You are viewing a plain text version of this content. The canonical link for it is here.
Posted to solr-commits@lucene.apache.org by Apache Wiki <wi...@apache.org> on 2008/12/06 08:40:09 UTC

[Solr Wiki] Update of "DIHCustomTransformer" by NoblePaul

Dear Wiki user,

You have subscribed to a wiki page or wiki category on "Solr Wiki" for change notification.
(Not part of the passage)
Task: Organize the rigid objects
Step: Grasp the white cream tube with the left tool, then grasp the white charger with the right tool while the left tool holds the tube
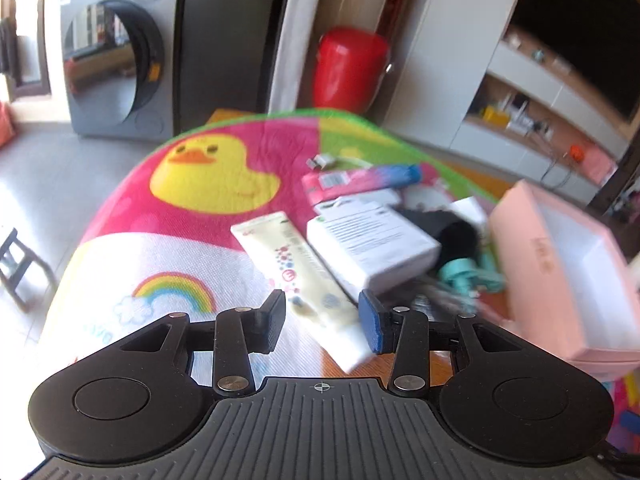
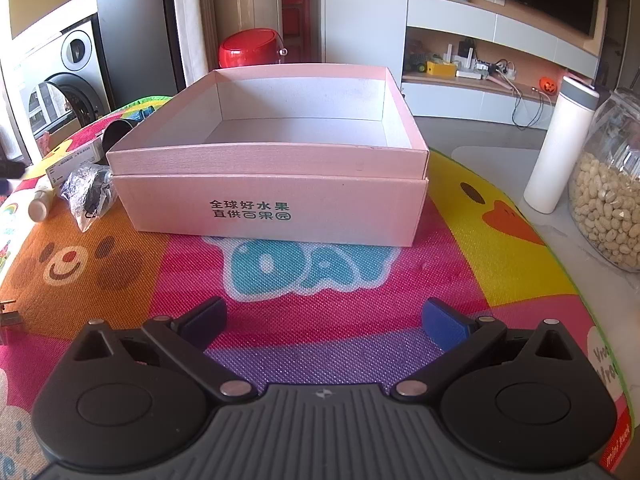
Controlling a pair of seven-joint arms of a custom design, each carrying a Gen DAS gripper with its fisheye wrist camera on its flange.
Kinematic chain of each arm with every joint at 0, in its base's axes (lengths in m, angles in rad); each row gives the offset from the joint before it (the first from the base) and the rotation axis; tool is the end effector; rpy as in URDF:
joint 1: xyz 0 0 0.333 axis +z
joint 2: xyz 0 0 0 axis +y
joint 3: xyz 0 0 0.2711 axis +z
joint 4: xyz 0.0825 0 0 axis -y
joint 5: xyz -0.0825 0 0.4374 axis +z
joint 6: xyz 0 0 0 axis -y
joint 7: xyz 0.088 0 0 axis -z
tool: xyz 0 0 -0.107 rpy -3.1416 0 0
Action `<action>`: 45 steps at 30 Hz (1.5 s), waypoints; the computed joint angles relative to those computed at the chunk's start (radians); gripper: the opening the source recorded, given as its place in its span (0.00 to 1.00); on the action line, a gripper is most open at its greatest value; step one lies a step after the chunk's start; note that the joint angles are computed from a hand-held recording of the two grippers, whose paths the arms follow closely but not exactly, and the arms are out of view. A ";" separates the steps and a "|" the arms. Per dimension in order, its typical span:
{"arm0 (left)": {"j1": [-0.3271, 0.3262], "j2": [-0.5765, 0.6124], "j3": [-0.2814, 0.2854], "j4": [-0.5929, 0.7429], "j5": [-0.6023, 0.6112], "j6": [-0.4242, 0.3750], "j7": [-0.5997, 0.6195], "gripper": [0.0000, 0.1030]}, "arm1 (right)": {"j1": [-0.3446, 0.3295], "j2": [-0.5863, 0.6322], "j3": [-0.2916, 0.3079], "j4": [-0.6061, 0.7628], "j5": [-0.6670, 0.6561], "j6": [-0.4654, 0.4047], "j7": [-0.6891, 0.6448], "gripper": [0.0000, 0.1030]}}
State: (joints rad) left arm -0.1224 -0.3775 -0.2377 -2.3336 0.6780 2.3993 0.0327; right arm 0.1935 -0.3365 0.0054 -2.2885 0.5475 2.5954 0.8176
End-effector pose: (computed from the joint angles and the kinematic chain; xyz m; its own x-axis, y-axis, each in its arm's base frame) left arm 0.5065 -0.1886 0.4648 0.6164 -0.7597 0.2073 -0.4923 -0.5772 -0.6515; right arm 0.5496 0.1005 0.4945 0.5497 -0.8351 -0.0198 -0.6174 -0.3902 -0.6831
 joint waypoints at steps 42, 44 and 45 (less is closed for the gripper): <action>-0.236 -0.331 -0.085 -0.326 -0.087 0.101 0.122 0.25 | 0.109 -0.282 -0.067 -0.068 0.234 -0.453 -0.441 0.19; -0.241 -0.292 -0.083 -0.304 -0.085 0.150 0.138 0.25 | 0.077 -0.294 -0.081 -0.072 0.234 -0.449 -0.433 0.19; -0.241 -0.269 -0.087 -0.286 -0.084 0.160 0.148 0.25 | 0.064 -0.303 -0.084 -0.082 0.237 -0.431 -0.434 0.19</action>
State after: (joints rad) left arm -0.3633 -0.6467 -0.3245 -2.6199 0.5940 2.5594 0.1803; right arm 0.2570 -0.6400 -0.0782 -2.3707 0.7841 2.1642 0.3838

The following page has been changed by NoblePaul:
http://wiki.apache.org/solr/DIHCustomTransformer

The comment on the change is:
Moved from DataImportHandler Page

New page:
= Writing Custom Transformers =
If you need any kind of custom processing before sending the row to Solr, you can write a transformer of your own. Let us take an example use-case. Suppose, you have a single-valued field named "artistName" in your schema which is of type="string" which you want to facet upon and therefore no index-time analysis should be done on this field. The value can contain multiple words like "Celine Dion" but there's a problem, your data contains extra leading and trailing whitespace which you want to remove. The !WhitespaceAnalyzer in Solr can't be applied since you don't want to tokenize the data into multiple tokens. A solution is to write a !TrimTransformer.
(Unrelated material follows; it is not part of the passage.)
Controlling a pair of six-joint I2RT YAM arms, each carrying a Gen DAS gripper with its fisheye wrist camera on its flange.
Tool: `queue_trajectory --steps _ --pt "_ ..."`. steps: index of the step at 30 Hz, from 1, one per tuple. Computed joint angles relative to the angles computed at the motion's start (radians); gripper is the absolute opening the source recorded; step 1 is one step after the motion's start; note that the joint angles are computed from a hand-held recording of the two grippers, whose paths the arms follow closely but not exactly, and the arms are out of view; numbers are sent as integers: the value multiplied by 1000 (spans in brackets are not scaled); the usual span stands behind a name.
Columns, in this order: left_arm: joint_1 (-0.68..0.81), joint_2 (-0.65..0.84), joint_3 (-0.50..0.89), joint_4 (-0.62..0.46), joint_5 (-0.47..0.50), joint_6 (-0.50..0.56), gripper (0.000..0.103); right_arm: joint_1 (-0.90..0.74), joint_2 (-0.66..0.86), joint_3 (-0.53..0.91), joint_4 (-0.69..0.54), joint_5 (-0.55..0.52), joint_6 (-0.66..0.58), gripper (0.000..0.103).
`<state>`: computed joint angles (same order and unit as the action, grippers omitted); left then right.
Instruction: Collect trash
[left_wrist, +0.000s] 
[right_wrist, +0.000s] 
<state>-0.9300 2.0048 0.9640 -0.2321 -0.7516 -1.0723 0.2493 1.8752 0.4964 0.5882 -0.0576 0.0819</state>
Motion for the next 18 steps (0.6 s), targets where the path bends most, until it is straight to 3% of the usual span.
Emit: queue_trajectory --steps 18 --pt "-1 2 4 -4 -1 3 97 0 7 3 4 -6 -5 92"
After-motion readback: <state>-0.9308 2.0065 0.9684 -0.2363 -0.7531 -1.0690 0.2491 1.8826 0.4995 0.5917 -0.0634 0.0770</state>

== A Simple TrimTransformer ==
{{{
package foo;
public class TrimTransformer	{
	public Object transformRow(Map<String, Object> row)	{
		String artist = row.get("artist");
		if (artist != null)		
			row.put("ar", artist.trim());

		return row;
	}
}
}}}
No need to extend any class. Just write any class which has a method named transformRow with the above signature and DataImportHandler will instantiate it and call the transformRow method using reflection. You will specify it in your data-config.xml as follows:
{{{
<entity name="artist" query="..." transformer="foo.TrimTransformer">
	<field column="artistName" />
</entity>
}}}

== A General TrimTransformer ==
Suppose you want to write a general !TrimTransformer without hardcoding the column on which it needs to operate. Now we'd need to have a flag on the field in data-config.xml to indicate that the !TrimTransformer should apply itself on this field.
{{{
<entity name="artist" query="..." transformer="foo.TrimTransformer">
	<field column="artistName" trim="true" />
</entity>
}}}
Now you'll need to extend the [#transformer Transformer] abstract class and use the API methods in Context to get the list of fields in the entity and get attributes of the fields to detect if the flag is set.
{{{
package foo;
public class TrimTransformer extends Transformer	{

	public Map<String, Object> transformRow(Map<String, Object> row, Context context) {
		List<Map<String, String>> fields = context.getAllEntityFields();

		for (Map<String, String> field : fields) {
			// Check if this field has trim="true" specified in the data-config.xml
			String trim = field.get("trim");
			if ("true".equals(trim))	{
				// Apply trim on this field
				String columnName = field.get("column");
				// Get this field's value from the current row
				String value = row.get(columnName);
				// Trim and put the updated value back in the current row
				if (value != null)
					row.put(columnName, value.trim());
			}
		}

		return row;
	}

}
}}}
If the field is multi-valued, then the value returned is a List instead of a single object and would need to handl appropriately. You'll need to add the jar for !DataImportHandler to your project as a dependency to use the Transformer and Context abstract classes.